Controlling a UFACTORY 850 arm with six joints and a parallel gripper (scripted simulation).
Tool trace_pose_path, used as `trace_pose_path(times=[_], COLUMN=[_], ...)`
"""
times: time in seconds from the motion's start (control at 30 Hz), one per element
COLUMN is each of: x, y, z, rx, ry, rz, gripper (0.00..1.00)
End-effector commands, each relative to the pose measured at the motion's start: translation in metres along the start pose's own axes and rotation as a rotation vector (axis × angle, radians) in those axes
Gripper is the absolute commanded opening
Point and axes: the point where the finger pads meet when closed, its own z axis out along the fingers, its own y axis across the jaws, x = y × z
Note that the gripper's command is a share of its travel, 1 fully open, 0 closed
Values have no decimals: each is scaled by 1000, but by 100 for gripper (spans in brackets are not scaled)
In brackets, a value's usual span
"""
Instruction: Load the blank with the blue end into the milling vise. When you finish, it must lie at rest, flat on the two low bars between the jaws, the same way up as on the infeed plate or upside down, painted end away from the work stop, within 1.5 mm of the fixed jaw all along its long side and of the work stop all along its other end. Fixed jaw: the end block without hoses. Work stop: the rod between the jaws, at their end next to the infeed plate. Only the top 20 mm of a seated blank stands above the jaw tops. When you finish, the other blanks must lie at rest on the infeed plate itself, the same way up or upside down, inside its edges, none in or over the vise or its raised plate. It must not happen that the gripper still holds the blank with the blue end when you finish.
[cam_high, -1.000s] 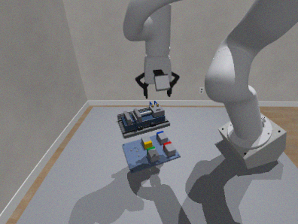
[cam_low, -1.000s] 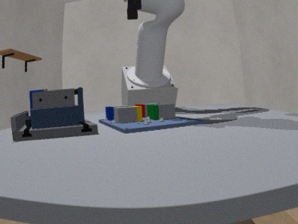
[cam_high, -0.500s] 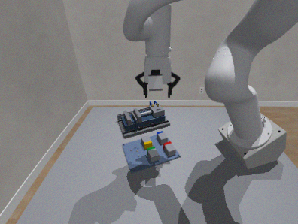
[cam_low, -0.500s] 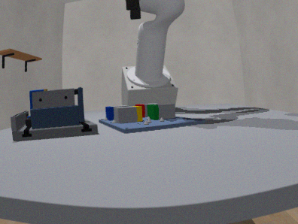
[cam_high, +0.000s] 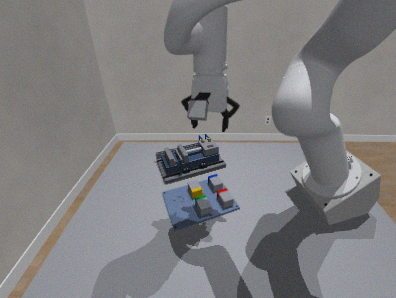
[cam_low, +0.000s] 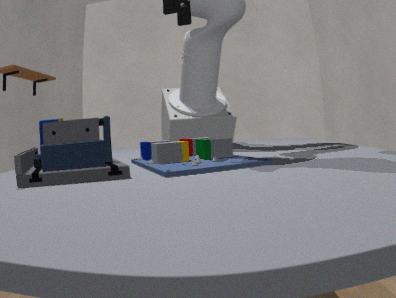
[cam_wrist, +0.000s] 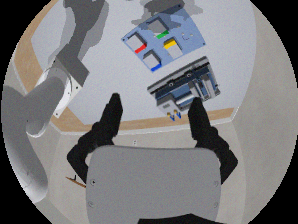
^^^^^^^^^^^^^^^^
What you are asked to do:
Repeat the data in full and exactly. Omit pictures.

Exercise response:
Controlling a UFACTORY 850 arm with six joints and a parallel gripper (scripted simulation).
Tool trace_pose_path, used as `trace_pose_path(times=[_], COLUMN=[_], ...)`
"""
times: time in seconds from the motion's start (control at 30 Hz), one per element
COLUMN is each of: x, y, z, rx, ry, rz, gripper (0.00..1.00)
End-effector commands, each relative to the pose measured at the motion's start: translation in metres along the start pose's own axes and rotation as a rotation vector (axis × angle, radians) in those axes
Gripper is the absolute commanded opening
Point and axes: the point where the finger pads meet when closed, its own z axis out along the fingers, its own y axis across the jaws, x = y × z
Note that the gripper's command is a share of its travel, 1 fully open, 0 closed
Values have no decimals: each is scaled by 1000, but by 100 for gripper (spans in brackets are not scaled)
In brackets, a value's usual span
"""
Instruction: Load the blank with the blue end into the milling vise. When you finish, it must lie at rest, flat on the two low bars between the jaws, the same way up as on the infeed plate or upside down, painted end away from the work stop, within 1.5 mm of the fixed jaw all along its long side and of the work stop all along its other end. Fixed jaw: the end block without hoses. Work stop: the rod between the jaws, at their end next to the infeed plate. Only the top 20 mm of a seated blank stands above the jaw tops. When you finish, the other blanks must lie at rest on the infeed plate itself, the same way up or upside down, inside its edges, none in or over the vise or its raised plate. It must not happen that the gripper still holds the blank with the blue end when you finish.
[cam_high, -1.000s] 
[cam_low, -1.000s] 
[cam_high, -0.500s] 
[cam_low, -0.500s] 
[cam_high, +0.000s] 
[cam_low, +0.000s] 
[cam_wrist, +0.000s] 

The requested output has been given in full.